Please copy the leading lines of the entries below exactly, concluding with the line in which "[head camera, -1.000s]" occurs.

*** Record set ***

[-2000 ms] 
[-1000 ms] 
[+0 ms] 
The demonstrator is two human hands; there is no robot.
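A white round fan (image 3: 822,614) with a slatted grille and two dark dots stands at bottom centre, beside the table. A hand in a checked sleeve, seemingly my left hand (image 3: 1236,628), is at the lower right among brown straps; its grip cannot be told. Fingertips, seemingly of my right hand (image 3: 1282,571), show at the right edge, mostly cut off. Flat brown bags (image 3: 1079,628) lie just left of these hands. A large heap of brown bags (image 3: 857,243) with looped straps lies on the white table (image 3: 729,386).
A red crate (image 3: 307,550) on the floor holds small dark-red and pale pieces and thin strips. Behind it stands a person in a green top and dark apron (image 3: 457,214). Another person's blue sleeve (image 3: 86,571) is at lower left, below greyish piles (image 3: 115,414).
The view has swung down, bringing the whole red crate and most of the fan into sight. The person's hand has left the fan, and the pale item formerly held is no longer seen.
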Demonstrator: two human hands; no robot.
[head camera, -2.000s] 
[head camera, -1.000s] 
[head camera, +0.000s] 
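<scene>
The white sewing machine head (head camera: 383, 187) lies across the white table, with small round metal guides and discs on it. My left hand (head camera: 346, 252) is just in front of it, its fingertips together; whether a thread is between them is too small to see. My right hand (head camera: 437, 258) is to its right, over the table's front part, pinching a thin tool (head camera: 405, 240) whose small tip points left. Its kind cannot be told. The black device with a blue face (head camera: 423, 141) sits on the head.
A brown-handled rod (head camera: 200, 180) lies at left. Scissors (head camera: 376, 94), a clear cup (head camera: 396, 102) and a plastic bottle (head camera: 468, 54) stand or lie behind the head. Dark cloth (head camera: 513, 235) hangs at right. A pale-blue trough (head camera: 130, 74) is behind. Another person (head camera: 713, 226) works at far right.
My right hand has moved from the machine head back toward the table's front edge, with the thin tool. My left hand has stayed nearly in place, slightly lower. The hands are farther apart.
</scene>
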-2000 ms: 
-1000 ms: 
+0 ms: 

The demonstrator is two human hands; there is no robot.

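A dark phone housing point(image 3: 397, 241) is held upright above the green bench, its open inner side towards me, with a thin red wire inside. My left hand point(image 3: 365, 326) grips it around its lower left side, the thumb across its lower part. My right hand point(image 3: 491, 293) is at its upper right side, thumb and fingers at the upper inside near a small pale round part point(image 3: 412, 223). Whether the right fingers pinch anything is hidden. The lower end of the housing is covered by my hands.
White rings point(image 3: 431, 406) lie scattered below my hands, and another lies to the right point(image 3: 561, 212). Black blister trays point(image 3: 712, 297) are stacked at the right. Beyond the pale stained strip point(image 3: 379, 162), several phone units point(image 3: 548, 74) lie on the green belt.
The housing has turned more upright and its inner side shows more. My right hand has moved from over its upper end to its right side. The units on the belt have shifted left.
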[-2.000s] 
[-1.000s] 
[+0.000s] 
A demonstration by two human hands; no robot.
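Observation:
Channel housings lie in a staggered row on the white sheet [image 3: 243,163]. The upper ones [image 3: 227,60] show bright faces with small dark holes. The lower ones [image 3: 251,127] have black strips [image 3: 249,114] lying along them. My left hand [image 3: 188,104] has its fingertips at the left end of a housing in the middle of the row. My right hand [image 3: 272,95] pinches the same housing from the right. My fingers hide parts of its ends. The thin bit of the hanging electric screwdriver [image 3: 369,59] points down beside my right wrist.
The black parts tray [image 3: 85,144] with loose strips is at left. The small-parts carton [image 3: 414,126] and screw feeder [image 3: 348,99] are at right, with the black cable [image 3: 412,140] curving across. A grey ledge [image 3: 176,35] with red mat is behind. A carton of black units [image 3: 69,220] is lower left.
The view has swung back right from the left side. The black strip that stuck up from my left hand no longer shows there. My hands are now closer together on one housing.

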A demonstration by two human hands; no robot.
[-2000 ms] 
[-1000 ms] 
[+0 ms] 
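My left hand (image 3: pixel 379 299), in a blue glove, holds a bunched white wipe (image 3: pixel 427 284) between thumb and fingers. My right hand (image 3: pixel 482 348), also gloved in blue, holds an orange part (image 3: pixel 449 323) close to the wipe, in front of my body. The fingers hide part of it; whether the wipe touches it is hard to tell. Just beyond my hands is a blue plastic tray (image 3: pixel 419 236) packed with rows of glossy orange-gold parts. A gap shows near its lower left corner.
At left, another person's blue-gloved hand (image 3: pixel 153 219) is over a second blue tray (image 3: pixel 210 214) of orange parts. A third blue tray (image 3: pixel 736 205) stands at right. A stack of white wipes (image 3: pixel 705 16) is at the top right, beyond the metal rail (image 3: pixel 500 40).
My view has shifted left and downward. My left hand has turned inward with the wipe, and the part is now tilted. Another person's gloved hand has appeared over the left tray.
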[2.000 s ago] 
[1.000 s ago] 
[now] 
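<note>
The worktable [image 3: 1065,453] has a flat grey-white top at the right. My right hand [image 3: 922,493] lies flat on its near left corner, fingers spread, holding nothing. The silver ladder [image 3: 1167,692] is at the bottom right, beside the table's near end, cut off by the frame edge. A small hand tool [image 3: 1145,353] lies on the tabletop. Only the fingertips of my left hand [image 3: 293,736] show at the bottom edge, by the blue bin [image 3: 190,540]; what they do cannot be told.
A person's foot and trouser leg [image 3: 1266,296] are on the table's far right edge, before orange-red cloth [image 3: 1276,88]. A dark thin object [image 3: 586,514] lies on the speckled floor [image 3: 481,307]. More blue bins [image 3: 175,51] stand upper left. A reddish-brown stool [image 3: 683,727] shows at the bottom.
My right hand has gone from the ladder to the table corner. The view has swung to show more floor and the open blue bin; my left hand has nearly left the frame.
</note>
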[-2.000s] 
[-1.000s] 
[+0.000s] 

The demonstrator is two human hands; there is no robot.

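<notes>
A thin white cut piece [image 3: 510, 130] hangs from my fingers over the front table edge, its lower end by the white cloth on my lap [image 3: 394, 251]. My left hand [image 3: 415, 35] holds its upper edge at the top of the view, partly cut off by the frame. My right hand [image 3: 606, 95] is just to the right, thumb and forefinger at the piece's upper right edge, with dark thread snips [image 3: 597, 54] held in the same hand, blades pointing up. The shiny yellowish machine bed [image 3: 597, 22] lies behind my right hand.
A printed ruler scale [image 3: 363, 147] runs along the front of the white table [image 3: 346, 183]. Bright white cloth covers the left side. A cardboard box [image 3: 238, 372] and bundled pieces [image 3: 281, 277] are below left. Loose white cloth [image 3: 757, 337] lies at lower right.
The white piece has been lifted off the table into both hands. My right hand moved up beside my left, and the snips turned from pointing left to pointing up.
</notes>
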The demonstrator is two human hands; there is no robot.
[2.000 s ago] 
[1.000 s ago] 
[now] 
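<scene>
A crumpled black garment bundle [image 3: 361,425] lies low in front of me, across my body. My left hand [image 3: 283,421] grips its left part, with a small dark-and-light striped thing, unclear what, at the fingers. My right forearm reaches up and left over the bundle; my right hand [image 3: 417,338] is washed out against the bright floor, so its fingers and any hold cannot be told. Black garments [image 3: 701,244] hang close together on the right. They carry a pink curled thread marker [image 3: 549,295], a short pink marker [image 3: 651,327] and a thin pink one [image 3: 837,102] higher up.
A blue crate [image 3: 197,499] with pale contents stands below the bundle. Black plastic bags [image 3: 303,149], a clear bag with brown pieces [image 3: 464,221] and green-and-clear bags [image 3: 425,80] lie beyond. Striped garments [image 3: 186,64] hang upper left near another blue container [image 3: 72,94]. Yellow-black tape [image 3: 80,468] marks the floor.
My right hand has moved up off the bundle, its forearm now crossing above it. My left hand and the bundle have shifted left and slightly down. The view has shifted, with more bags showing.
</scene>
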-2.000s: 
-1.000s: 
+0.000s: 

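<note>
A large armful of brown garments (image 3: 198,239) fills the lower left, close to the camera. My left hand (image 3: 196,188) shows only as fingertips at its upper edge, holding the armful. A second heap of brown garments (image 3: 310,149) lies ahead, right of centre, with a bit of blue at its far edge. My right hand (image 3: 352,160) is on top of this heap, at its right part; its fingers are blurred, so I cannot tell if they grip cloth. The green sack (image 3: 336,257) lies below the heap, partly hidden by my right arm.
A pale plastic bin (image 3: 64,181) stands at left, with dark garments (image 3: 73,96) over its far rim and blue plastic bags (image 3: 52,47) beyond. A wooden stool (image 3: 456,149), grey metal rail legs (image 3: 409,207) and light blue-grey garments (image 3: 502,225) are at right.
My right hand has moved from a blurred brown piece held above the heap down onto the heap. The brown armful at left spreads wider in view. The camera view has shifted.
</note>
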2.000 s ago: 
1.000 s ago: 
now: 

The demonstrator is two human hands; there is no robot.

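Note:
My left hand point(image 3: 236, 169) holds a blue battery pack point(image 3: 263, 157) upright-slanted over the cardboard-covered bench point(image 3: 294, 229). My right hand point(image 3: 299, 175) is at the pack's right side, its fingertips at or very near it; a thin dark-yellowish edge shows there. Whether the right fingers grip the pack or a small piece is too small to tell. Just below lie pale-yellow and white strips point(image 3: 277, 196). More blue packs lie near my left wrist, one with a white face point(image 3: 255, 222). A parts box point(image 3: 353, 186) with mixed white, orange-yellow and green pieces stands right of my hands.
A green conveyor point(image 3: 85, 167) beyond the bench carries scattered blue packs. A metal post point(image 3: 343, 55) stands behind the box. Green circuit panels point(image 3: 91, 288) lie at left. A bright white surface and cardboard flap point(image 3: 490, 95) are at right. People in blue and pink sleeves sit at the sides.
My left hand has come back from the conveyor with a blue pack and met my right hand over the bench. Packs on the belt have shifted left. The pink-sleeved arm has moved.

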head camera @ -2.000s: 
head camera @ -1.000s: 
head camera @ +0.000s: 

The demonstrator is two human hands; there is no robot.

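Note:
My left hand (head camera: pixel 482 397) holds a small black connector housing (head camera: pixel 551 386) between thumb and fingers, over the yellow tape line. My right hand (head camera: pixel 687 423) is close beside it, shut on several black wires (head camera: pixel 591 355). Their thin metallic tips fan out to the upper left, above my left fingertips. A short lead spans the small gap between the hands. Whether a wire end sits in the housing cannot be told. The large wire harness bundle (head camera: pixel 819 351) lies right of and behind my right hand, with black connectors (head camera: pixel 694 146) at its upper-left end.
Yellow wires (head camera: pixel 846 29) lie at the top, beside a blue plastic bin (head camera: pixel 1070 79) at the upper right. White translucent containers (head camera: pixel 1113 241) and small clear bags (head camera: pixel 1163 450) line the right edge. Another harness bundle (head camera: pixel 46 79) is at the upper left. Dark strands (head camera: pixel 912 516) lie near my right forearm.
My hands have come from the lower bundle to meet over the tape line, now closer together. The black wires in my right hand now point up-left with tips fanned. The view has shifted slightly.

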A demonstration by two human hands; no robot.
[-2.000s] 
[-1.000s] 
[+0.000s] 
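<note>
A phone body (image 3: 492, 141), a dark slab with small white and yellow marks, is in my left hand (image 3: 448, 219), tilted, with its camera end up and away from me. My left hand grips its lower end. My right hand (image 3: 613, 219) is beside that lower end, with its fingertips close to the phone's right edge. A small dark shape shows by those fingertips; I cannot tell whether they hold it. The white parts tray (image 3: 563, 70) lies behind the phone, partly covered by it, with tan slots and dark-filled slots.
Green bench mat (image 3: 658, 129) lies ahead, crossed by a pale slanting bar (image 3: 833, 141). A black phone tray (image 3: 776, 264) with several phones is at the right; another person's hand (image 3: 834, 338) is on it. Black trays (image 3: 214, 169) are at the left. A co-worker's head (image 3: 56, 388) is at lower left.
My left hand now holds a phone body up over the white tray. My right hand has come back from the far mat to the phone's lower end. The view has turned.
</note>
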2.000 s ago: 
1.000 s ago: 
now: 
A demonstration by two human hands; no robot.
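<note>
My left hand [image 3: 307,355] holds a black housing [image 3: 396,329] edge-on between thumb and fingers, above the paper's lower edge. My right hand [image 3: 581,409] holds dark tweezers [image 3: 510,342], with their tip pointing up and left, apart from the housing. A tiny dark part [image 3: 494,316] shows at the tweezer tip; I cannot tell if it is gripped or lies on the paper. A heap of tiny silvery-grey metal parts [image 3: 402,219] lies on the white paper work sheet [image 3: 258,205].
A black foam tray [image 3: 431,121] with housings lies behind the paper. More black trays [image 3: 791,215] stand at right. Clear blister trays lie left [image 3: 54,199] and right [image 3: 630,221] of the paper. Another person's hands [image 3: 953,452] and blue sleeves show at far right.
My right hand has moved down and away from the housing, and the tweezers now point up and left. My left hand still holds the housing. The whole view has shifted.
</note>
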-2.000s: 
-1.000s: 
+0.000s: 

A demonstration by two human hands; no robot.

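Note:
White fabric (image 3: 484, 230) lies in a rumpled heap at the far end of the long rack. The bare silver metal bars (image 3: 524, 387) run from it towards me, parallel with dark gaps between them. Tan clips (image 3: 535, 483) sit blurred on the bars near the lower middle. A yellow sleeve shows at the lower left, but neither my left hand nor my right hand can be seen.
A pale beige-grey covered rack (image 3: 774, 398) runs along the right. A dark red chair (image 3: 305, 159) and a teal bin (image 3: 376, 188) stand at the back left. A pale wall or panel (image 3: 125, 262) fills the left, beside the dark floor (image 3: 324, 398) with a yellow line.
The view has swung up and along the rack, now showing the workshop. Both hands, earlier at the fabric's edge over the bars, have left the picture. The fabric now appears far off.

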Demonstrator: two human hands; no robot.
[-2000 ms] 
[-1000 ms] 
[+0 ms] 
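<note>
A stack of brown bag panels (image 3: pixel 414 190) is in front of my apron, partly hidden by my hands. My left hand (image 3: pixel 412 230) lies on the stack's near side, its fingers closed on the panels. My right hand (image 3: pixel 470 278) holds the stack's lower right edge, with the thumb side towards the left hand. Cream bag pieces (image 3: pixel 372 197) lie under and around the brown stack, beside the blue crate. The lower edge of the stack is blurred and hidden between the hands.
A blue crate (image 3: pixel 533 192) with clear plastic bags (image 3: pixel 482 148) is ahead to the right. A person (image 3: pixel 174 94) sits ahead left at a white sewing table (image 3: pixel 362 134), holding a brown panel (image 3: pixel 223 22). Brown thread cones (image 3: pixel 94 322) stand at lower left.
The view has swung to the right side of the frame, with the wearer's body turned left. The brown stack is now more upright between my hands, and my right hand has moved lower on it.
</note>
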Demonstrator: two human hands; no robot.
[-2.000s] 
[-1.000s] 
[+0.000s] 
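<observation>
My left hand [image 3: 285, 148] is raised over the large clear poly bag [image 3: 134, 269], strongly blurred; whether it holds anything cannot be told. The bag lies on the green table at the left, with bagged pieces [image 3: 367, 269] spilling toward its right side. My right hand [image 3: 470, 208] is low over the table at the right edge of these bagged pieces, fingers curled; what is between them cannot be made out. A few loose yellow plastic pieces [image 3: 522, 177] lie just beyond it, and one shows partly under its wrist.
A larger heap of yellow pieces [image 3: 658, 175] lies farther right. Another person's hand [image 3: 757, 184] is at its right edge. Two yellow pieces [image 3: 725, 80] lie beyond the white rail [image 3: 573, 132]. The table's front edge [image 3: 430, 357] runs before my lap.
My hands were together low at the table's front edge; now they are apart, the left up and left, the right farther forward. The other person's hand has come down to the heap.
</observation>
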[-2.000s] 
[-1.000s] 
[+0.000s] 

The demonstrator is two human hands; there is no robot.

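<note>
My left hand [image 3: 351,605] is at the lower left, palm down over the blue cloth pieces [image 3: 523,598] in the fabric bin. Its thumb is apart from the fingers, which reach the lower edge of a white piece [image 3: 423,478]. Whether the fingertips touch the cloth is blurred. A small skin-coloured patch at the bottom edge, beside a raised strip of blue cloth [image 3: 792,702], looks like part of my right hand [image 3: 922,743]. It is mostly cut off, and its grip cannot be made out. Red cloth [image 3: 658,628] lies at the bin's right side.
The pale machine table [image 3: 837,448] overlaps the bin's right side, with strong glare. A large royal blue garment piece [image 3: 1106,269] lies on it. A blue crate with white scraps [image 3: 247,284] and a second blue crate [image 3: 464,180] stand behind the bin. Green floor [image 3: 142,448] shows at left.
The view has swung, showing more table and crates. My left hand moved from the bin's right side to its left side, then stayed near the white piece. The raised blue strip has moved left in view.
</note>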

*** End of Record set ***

### Written response
[-2000 ms] 
[-1000 ms] 
[+0 ms] 
The demonstrator is two human hands; there is no robot.
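A white round fan (image 3: 822,614) with a slatted grille and two dark dots stands at bottom centre, beside the table. A hand in a checked sleeve, seemingly my left hand (image 3: 1236,628), is at the lower right among brown straps; its grip cannot be told. Fingertips, seemingly of my right hand (image 3: 1282,571), show at the right edge, mostly cut off. Flat brown bags (image 3: 1079,628) lie just left of these hands. A large heap of brown bags (image 3: 857,243) with looped straps lies on the white table (image 3: 729,386).
A red crate (image 3: 307,550) on the floor holds small dark-red and pale pieces and thin strips. Behind it stands a person in a green top and dark apron (image 3: 457,214). Another person's blue sleeve (image 3: 86,571) is at lower left, below greyish piles (image 3: 115,414).
The view has swung down, bringing the whole red crate and most of the fan into sight. The person's hand has left the fan, and the pale item formerly held is no longer seen.
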Demonstrator: two human hands; no robot.
[head camera, -2.000s] 
[head camera, -1.000s] 

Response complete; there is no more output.